Edgar listened as in the distance on the boardwalk, lights began to go out and the attractions began to close for the night. As Alan spoke, he looked out to sea, watching by the moonlight the small waves of the receding tide breaking on the shore. When he finished, he turned and looked at his brother. Edgar tried to think of a response.
“Well?” Alan asked.
“Aren't you going to say anything?”
Edgar shrugged. His fingers burrowed into the wet sand and for a few seconds he still said nothing. “This guy's obviously taking you for a ride,” he decided eventually.
“That's what I thought at first. But it makes sense. When Sam and I tried the spell-”
“We're going to talk more about that later,” Edgar interrupted. “What the hell were you thinking, messing around the magic? I'd expect it of Sam, he's new to this, but you should know better.”
“When we tried the spell,” he said again, “Sam couldn't do it, I could. If I have this ability, that makes sense.”
Edgar bit his lip, “Look, you're nuts for trying it, and maybe you do have a knack for it or whatever, but that doesn't mean you've got some 'ability'. You're not some warlock freak, okay?”
“But the fact that this spell worked, that doesn't mean the guy in the shop isn't the murderer.”
“If he was, why wouldn't he have killed me already? And his granddaughter, for that matter.”
“Maybe she's the murderer. She hasn't killed him because she needs him, and maybe she hasn't gotten around to killing you yet. We'll keep her under close observation, and I don't want you alone from now on, stay with either me or Sam at all times.”
Alan closed his eyes, the adrenaline from the run was filtering out of his bloodstream, leaving him exhausted. He shook his head. “The murderer killed her parents when she was a kid, he's been around a lot longer than her.”
“Then maybe...” Edgar sighed, “Shit, I don't know. There's something else going on here. They're tricking you for a reason.”

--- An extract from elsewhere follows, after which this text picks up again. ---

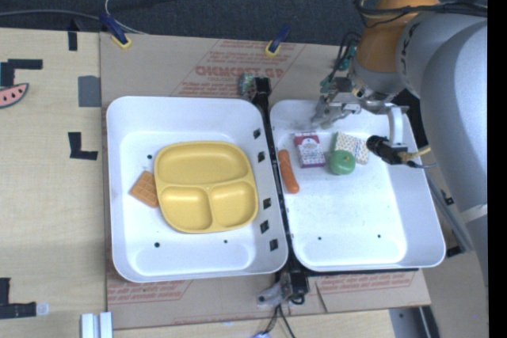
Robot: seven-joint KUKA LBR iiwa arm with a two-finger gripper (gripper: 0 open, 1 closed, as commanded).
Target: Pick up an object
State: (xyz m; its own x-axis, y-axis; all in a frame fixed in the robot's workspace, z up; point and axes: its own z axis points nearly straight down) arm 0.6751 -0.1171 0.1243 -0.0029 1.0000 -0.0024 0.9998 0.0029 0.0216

“Maybe they're not tricking me at all.”
Edgar reluctantly got to his feet and brushed sand from his clothing, “No more magic.” he said. “No more magic books, no more visits to the magic store to have cocoa with the warlock. If they've got someone out to get them, let him get them. It'd solve all our problems if he did.”
He offered a hand to Alan who ignored it and stood up himself. “If there's someone out there after them, he's coming for me too,” he said. “The old man said I need to be able to defend myself.”
“No way. You made a mistake once. Stupid, but forgivable. But you can't do it again, Alan. Not ever. You understand me?”
“Yeah, I do. I told him I'd think about it, but I'm going to tell him no.”
Edgar smiled grimly, “Good. Now lets get home and forget all about this, okay?”
Without waiting for a response, he began to walk down the beach back to the boardwalk. Alan hesitated a few seconds, before following after him.